Slashdot Mirror


First Look At Palm's Mojo SDK

snydeq writes "Peter Wayner puts Palm's Mojo SDK through its paces and finds the general outline of the system solid and usable despite 'numerous rough edges and dark, undocumented corners.' The main draw, of course, is the reliance on HTML, CSS, and JavaScript, which lower the barriers to entry, though with Mojo, HTML and JavaScript do at times work against each other, with JavaScript occasionally 'wiping out anything you do with HTML.' But more than anything, Wayner sees the current version of Mojo as 'merely the start of access to a very fertile platform. 'Developers are actively digging into the Linux foundations of the Pre and finding they can build tools that work with the raw guts of the machine. Some are talking about writing Java services underneath,' Wayner writes, pointing to sites such as PalmOpenSource.com and PreCentral.net that are cataloging dozens of apps that come complete with the source code. 'I know people are doing similar things with the iPhone — such as selling the source to people who must install it themselves — but the entire scene emerging around Palm has a much more organic and creative vibe. It's not getting hung up on parsing and reparsing the App Store rules.'"

2 of 128 comments (clear)

  1. Decent Article on Mojo SDK State by El+Royo · · Score: 5, Interesting

    I've been developing applications for the Palm Pre for about a month and this article does a pretty good job of summarizing the state of the SDK. I was never a Javascript fan and was disappointed at first to learn that it would be the language for developing apps. However, I've since discovered that there's actually quite a bit of power in Javascript. One of the big hurdles for 'traditional' developers approaching the Palm Pre is that you have to learn up to five new technologies at once: Javascript, HTML, CSS, the Mojo framework and, optionally, Prototype. None of these is difficult on their own. Diving head first into all of them leads to a bit of confusion at first as you wrap your brain around them.

    I have set up a blog where I discuss some of the more user-facing aspects of the Palm Pre: Pre101.com.
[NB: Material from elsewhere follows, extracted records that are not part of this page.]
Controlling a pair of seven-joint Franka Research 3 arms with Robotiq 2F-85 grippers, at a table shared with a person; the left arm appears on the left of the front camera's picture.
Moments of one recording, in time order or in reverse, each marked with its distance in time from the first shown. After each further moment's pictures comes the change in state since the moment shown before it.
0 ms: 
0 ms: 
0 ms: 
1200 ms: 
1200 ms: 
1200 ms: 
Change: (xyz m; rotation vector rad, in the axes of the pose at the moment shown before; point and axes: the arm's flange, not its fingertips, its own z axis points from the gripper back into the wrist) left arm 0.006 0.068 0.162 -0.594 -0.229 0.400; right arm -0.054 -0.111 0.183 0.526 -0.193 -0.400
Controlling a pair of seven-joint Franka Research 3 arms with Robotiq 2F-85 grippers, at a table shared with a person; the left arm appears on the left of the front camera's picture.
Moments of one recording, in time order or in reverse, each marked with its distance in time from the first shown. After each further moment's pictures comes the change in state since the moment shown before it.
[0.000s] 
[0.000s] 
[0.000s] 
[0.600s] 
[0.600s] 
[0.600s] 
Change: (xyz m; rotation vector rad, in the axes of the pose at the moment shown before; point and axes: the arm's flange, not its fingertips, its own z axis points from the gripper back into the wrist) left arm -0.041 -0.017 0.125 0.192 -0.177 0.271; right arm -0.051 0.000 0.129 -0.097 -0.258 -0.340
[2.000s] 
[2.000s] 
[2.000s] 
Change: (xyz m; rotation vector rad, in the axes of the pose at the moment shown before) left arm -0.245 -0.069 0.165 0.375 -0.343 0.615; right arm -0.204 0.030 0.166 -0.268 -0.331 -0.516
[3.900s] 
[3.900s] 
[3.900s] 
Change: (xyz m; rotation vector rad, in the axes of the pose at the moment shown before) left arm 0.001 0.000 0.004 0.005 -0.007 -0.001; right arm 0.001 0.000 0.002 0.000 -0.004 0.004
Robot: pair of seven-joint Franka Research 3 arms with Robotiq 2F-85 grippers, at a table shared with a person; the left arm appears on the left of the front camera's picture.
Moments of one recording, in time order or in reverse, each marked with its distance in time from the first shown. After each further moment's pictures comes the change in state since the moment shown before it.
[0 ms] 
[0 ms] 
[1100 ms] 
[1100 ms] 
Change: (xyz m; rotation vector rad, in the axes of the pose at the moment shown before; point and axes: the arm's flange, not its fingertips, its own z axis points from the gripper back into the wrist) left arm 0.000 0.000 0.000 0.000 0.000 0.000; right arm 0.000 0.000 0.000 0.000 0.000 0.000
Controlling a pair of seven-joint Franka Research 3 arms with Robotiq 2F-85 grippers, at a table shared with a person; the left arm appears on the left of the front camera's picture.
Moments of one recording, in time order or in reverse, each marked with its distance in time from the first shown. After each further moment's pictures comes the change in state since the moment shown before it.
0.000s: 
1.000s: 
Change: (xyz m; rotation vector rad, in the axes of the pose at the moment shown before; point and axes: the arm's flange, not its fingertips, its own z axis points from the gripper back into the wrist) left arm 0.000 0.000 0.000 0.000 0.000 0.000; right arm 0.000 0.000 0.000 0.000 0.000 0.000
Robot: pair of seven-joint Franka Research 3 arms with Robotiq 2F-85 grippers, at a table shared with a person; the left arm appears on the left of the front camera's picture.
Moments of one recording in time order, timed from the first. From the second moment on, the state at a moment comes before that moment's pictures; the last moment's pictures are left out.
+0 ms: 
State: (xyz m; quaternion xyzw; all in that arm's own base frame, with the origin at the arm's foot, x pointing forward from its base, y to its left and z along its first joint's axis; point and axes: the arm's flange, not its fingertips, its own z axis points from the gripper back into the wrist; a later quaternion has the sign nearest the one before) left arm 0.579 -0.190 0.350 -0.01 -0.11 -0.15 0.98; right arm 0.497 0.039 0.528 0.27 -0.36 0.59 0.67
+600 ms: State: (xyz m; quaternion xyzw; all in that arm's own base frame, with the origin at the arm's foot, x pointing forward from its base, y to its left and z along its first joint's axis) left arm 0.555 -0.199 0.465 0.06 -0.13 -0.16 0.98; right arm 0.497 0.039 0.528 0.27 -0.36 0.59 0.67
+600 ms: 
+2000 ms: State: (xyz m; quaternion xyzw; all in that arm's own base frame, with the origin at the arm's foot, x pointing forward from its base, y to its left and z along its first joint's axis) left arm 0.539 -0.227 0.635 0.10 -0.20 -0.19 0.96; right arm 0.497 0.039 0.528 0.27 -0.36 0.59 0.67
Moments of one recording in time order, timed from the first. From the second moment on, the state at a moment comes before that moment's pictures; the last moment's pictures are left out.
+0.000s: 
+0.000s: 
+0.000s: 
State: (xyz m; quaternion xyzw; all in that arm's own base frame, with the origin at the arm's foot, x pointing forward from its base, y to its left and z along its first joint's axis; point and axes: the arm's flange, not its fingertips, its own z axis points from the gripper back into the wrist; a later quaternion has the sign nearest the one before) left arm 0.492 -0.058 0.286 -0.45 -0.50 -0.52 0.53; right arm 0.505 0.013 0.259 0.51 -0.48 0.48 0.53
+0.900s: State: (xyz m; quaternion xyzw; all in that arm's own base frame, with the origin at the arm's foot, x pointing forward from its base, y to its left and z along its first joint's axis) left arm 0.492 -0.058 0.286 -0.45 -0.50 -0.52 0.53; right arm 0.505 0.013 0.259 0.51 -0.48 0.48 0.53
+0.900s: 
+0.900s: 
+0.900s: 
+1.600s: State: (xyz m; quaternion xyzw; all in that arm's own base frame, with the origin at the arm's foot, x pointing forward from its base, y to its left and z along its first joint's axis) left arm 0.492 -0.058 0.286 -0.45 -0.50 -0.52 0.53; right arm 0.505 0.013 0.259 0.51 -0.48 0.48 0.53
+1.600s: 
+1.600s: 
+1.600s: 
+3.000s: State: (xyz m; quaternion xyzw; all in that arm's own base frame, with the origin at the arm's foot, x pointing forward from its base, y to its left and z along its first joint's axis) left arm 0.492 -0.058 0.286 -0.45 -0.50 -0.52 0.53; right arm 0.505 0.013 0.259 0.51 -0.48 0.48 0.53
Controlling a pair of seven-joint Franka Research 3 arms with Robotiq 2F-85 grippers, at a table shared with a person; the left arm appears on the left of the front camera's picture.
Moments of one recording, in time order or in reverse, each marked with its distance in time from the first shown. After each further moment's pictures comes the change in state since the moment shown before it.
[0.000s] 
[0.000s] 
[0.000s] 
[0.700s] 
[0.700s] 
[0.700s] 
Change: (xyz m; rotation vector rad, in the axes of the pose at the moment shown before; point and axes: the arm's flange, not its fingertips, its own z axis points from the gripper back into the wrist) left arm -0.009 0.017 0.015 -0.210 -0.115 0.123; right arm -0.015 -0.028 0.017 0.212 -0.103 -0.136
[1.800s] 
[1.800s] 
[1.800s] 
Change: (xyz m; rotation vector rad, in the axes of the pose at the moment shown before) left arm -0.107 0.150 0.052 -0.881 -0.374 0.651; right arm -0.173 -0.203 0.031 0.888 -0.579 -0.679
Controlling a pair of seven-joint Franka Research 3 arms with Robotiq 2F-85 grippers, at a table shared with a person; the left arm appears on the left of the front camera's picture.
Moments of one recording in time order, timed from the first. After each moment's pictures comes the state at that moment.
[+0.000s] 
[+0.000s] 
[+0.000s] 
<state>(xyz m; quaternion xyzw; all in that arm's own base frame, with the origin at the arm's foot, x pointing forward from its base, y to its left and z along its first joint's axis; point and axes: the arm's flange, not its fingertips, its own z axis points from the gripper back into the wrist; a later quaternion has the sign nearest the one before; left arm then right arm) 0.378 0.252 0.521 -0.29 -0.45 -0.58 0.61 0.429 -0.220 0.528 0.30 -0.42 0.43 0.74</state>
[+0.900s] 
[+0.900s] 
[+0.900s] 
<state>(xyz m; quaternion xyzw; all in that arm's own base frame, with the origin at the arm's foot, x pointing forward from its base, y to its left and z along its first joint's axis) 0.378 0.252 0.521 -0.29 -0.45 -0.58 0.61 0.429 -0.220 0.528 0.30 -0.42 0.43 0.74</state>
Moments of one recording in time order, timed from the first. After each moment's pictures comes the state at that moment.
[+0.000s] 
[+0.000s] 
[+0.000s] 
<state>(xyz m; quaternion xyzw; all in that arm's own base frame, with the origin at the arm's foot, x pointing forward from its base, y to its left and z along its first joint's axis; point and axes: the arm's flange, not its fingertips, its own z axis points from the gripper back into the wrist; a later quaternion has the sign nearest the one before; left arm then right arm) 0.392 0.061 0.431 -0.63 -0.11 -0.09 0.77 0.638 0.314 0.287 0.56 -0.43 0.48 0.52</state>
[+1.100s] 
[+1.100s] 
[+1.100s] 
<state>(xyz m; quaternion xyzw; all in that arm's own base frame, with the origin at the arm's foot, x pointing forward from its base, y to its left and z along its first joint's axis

I hope to bring out a more developer oriented site later.

    --
    Author of Enyo: Up and Running from O'Reilly Media
  2. Re:Real programming/scripting language by rsborg · · Score: 5, Informative

    The problem isn't the language, the problem is the development environment. Edit, Upload, and Pray isn't very productive.

    If you're programming javascript and still haven't learned about Firebug or even Webkit (aka Safari/Chrome) inspector, you're doing it wrong.

    Firebug is a better "development/debug" tool than many IDEs, it's usability is insane. For me, Firefox+Firebug and a syntax-highlighting editor that can edit files over SFTP is all that's really needed (ok, svn support is nice).